Engineering Education Professor Receives Prestigious Award For Paper Exploring the Ways Personal Identity Impacts Research
News Release — April 13, 2022 — An engineering education study that began as a casual conversation between assistant professor Cassandra McCall and one of her colleagues recently received one of engineering education’s most prestigious awards.
McCall and Stephen Secules, an assistant professor at Florida International University, co-authored the paper “Positionality Practices and Dimensions of Impact on Equity Research: A Collaborative Inquiry and Call to the Community.” Other co-authors on the paper included Joel Alejandro Mejia, Chanel Beebe, Adam S. Masters, Matilde L. Sánchez-Peña and Martina Svyantek.
In March, assistant professor of engineering education Cassandra McCall received the William Elgin Wickenden Award of the American Society for Engineering Education for a paper she co-authored exploring researcher positionality.
The paper was published in the Journal of Engineering Education and is an effort to expand the common discourse about the ways a researcher’s identity impacts their work. In March, the paper received the William Elgin Wickenden Award of the American Society for Engineering Education.
According to the award letter, “the annual Wickenden Award recognizes an article that represents the highest standards of scholarly research in engineering education among the articles published in the Journal in each volume year.”
The nature of the paper required vulnerability from McCall and her colleagues as they explored the ways their various identities — including race, disability, and sexual orientation — played a role in their work as researchers. Because of this, McCall said it was especially rewarding to see the paper's reception.

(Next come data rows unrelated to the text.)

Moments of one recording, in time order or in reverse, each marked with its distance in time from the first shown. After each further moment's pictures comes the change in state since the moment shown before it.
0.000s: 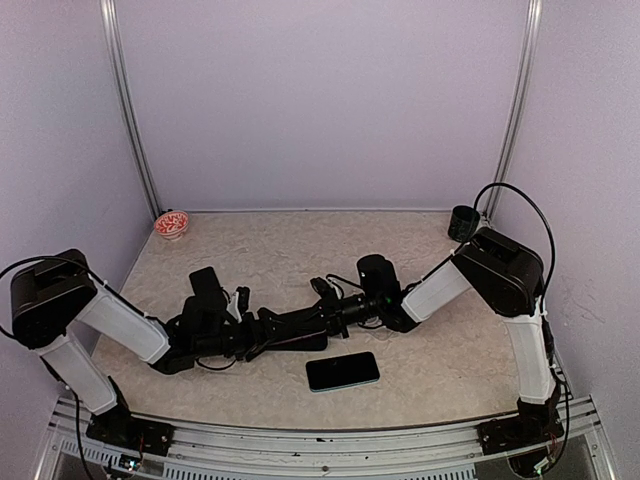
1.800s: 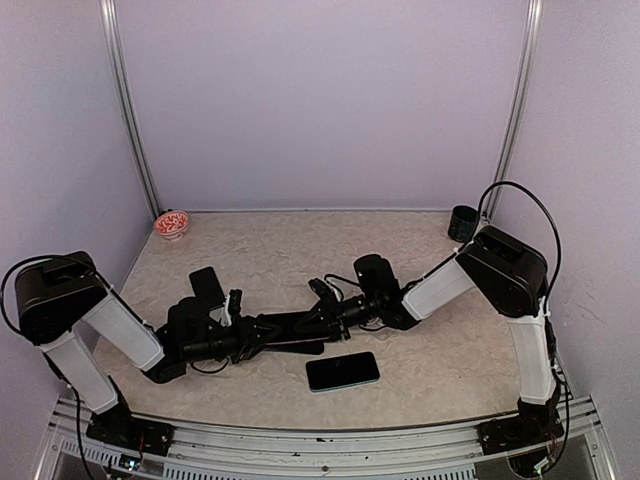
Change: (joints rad) left arm 0.043 0.034 -0.114 0.281 0.111 -0.058; right arm 0.006 -0.019 0.001 -0.115 -0.012 -0.169
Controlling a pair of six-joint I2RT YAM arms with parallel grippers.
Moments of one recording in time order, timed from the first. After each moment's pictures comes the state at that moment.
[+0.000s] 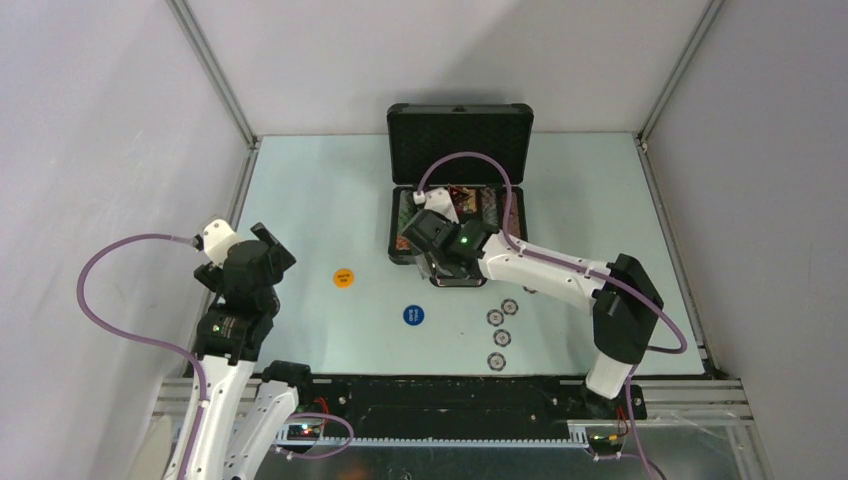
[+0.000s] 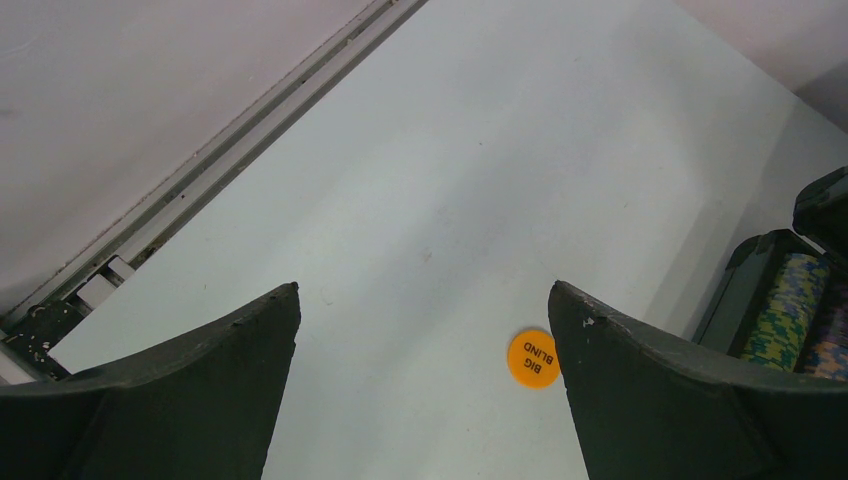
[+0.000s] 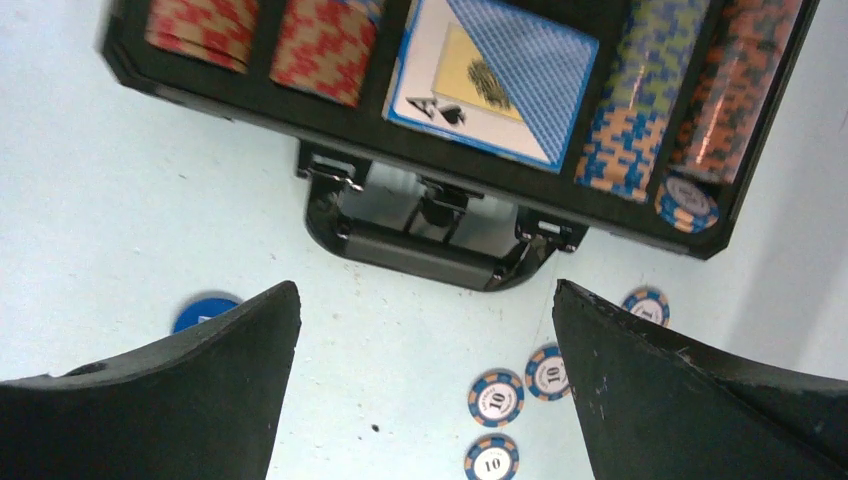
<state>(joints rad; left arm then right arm) -0.14 0.58 0.80 -0.72 -0.65 -0.53 1.00 1.74 1.47 -0.74 0.55 0.48</state>
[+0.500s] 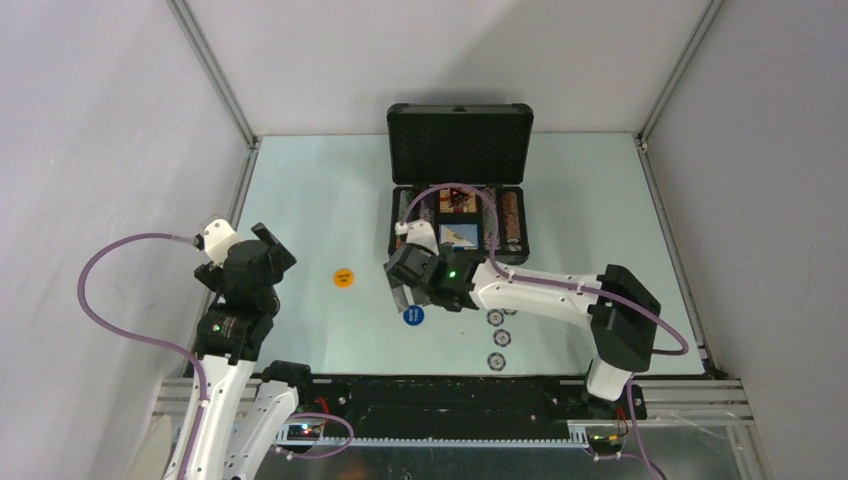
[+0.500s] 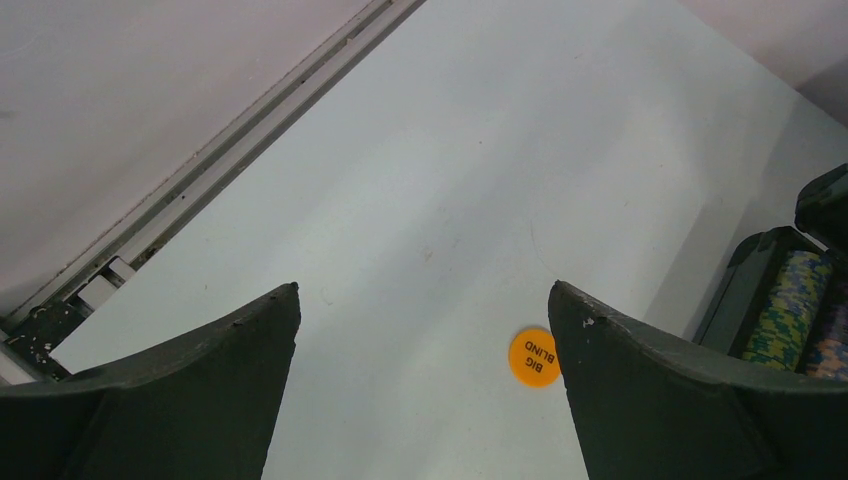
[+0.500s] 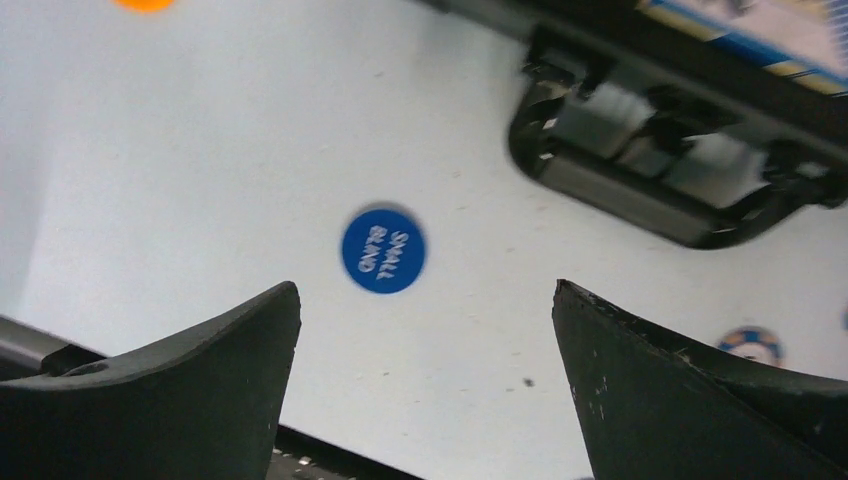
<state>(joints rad) -0.14 0.58 0.80 -0.72 -0.65 -0.52 1.14 1.71 1.34 -0.61 0.45 0.62</state>
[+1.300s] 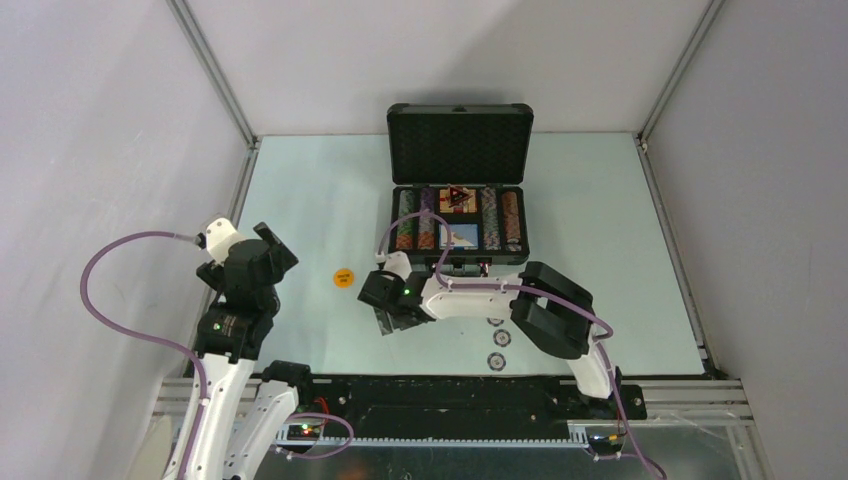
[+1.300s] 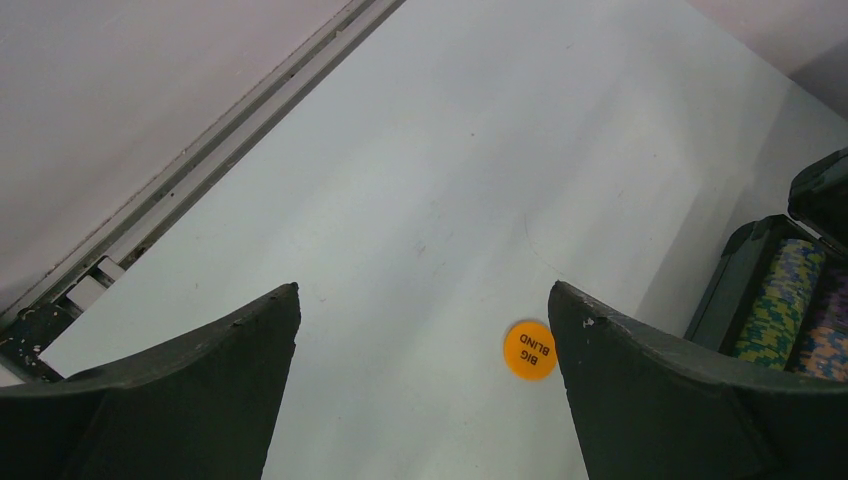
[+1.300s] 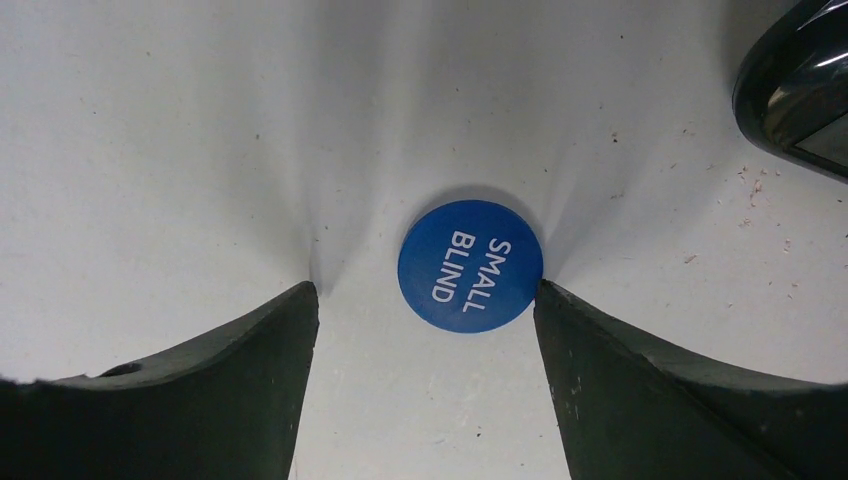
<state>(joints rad) -0.14 0.59 0.80 -0.72 -0.62 -0.52 1.22 2.05 1.47 -0.62 0.35 0.80</state>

“This paper has already taken off,” McCall said. “We’ve received a lot of great feedback from the community. We’ve had researchers from other institutions talk about how they’re now using that paper in their foundational engineering education classes or when they teach students how to think about positionality. It has already become more transformative than I initially thought.”
McCall said receiving the award also indicates to her a shift toward more people-focused research.
“Whether it’s the participants or the researchers, we’re starting to consider the individuals in research more,” she said.